[Opening Task data section]

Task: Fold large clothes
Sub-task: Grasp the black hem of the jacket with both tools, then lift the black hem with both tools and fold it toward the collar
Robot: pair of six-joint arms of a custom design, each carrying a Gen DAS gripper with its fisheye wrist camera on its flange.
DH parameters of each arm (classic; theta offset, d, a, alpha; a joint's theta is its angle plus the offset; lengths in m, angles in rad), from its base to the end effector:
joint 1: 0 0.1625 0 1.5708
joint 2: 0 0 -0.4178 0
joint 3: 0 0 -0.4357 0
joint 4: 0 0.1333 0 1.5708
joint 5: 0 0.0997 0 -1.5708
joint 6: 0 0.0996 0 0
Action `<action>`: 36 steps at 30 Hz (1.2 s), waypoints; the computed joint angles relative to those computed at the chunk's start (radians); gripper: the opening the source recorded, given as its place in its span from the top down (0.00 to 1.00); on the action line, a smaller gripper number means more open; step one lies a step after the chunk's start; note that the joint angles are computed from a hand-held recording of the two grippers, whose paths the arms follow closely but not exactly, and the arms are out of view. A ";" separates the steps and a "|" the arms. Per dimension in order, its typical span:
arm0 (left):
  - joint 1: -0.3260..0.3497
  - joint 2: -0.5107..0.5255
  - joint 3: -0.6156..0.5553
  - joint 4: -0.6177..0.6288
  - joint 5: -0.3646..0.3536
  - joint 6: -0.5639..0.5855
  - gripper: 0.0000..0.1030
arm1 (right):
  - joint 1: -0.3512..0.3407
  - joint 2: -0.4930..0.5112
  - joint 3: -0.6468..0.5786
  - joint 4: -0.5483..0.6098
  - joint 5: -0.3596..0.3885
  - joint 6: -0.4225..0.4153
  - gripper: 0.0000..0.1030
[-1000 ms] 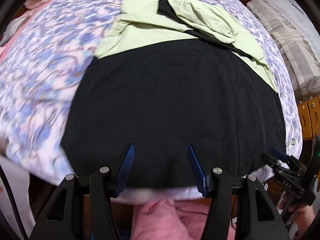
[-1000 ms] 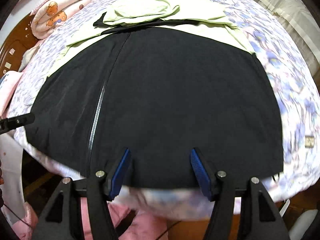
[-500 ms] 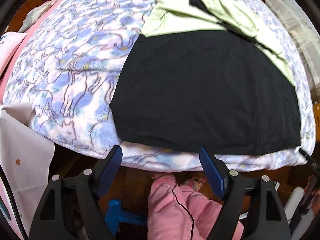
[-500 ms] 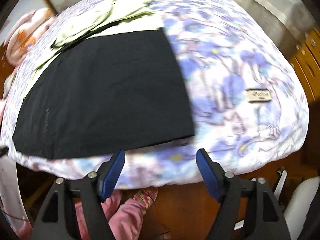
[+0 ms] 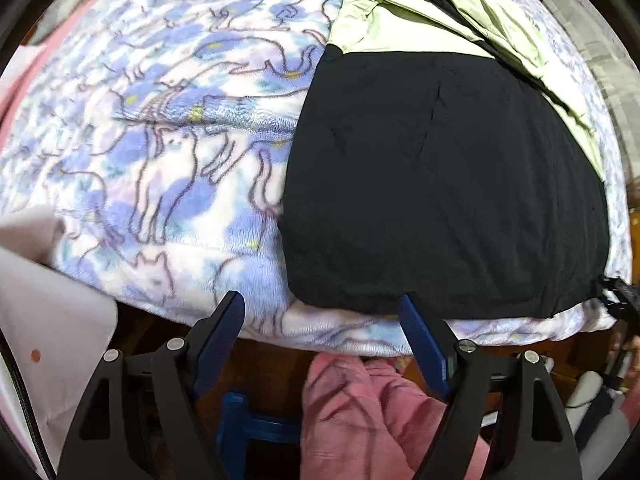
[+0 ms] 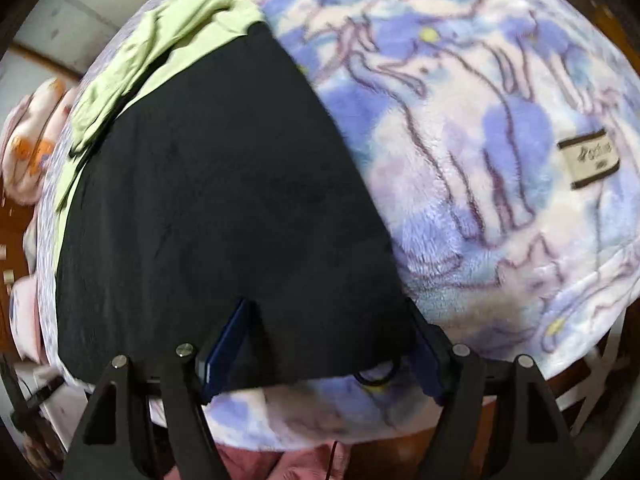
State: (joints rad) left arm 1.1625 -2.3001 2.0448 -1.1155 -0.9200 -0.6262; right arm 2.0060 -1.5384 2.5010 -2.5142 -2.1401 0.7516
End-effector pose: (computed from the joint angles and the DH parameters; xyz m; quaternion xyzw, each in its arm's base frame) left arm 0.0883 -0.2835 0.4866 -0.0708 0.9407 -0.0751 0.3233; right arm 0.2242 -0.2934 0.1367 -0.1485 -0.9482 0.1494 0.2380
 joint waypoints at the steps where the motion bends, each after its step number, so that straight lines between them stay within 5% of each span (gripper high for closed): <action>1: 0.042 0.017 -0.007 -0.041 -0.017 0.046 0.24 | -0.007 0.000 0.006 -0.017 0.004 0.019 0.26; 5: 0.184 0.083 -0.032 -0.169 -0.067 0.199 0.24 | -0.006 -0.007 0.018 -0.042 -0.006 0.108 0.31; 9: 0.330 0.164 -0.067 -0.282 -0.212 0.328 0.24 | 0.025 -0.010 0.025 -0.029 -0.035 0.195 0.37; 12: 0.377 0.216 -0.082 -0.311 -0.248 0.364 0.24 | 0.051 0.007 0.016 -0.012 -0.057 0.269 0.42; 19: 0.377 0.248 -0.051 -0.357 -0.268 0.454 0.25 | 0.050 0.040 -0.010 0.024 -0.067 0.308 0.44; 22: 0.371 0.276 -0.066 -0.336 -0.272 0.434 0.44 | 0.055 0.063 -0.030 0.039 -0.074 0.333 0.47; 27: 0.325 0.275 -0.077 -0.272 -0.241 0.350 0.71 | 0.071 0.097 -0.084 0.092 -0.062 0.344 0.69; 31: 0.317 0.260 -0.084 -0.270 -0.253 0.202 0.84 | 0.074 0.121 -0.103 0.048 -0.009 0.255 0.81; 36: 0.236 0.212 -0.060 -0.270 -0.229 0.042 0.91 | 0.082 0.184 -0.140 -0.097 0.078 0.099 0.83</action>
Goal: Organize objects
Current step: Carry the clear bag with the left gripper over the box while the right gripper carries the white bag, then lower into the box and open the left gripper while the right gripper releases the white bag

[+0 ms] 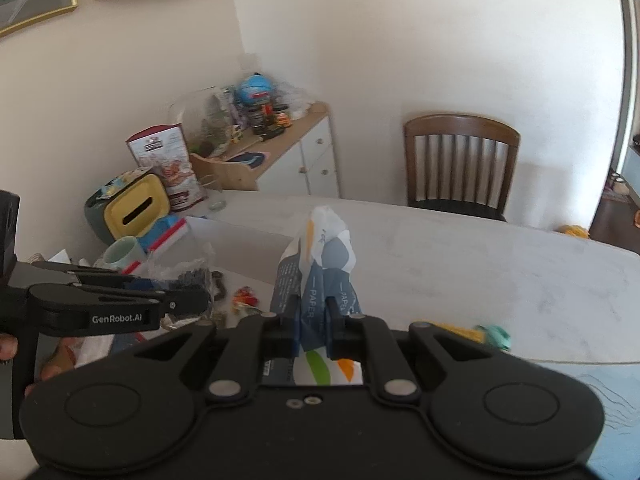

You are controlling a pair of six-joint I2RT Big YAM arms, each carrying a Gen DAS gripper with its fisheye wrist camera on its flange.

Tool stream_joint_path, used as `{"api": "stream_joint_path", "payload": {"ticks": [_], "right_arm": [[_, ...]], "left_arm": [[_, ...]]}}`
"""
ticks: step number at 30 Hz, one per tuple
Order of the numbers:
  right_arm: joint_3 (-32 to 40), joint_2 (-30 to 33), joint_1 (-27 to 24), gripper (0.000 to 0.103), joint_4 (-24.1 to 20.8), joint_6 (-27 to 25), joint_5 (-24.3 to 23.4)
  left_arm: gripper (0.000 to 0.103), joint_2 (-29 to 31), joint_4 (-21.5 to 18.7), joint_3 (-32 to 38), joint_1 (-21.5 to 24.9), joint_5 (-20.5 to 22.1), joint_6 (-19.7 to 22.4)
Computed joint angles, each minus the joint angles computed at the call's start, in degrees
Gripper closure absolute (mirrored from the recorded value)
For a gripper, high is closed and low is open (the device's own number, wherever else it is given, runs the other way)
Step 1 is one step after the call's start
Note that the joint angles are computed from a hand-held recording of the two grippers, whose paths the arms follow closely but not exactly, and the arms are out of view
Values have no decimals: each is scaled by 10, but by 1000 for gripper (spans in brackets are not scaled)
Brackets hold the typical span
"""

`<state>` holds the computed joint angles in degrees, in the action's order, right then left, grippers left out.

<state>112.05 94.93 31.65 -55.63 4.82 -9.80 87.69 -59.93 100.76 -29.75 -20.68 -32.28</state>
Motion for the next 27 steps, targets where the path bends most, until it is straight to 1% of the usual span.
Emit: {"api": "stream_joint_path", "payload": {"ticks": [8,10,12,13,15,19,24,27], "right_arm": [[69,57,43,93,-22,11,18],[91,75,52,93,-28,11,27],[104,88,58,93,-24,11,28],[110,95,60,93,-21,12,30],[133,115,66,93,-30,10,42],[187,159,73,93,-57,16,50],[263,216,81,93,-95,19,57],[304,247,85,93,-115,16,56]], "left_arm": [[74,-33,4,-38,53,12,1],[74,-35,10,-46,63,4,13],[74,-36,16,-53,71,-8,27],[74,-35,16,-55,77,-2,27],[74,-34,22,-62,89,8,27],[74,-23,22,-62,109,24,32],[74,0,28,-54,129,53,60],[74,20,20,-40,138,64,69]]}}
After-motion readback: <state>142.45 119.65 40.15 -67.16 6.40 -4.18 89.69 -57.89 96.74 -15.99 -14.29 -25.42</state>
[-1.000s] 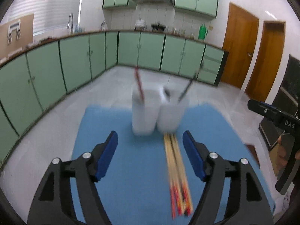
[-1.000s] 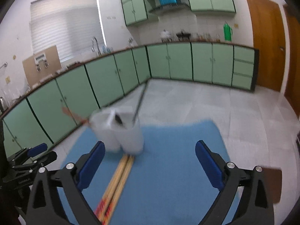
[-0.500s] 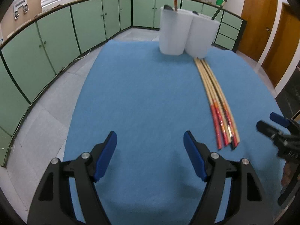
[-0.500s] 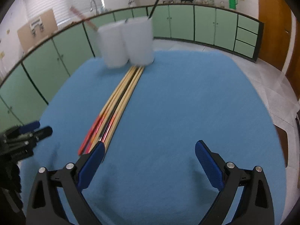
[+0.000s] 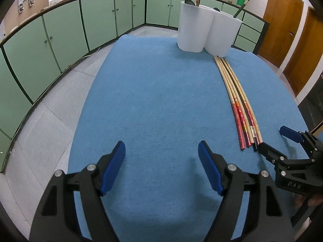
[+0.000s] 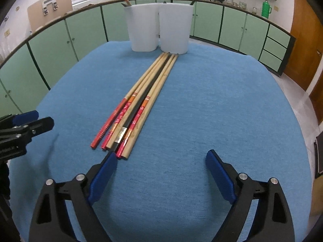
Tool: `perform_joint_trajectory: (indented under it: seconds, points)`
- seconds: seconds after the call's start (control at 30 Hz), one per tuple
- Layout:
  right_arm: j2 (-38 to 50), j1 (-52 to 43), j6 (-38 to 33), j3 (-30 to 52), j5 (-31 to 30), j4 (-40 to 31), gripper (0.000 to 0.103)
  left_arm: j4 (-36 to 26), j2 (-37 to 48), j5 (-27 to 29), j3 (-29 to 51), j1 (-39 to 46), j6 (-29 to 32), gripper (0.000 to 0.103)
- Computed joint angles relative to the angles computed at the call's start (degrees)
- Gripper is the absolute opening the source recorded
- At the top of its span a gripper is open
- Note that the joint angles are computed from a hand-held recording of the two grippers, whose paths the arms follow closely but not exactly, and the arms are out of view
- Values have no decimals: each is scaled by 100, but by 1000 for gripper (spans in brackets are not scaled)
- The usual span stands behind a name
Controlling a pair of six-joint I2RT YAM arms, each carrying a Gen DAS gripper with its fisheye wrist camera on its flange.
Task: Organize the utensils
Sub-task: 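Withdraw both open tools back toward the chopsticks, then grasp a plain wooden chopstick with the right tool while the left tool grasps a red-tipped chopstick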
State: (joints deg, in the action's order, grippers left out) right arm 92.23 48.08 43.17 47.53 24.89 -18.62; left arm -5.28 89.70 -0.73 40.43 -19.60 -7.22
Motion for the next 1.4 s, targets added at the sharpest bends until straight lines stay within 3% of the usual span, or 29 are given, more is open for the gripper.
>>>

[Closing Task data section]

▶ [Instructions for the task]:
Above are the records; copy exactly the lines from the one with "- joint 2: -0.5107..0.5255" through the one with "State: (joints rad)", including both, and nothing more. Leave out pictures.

▶ [Response]:
  - joint 2: -0.5107..0.5255
  - joint 3: -0.6156..0.5553
  - joint 4: -0.6177..0.6288
  - joint 5: -0.3646..0.3536
  - joint 6: -0.5639..0.5855
  - gripper: 0.0000..0.1030
arm1 (right):
  - joint 1: -0.3512..0.3407
  - joint 2: -0.4930..0.5112
  - joint 3: -0.6468..0.5786
  - joint 4: -0.5483..0.6098
  - joint 5: -0.3596..0.3885
  - joint 6: -0.4225..0.4153
  - gripper: 0.0000..0.1030
[-1000 ms] 
[-1000 ms] 
[-500 ms] 
[-500 ms] 
[+0 ms] 
[+0 ms] 
State: (joints rad) left arm 1.1625 -2.3001 2.0448 -1.1155 -0.9200 -0.6262; right arm 2.0060 -1.5384 2.5010 -2.5142 -2.1401 0.7516

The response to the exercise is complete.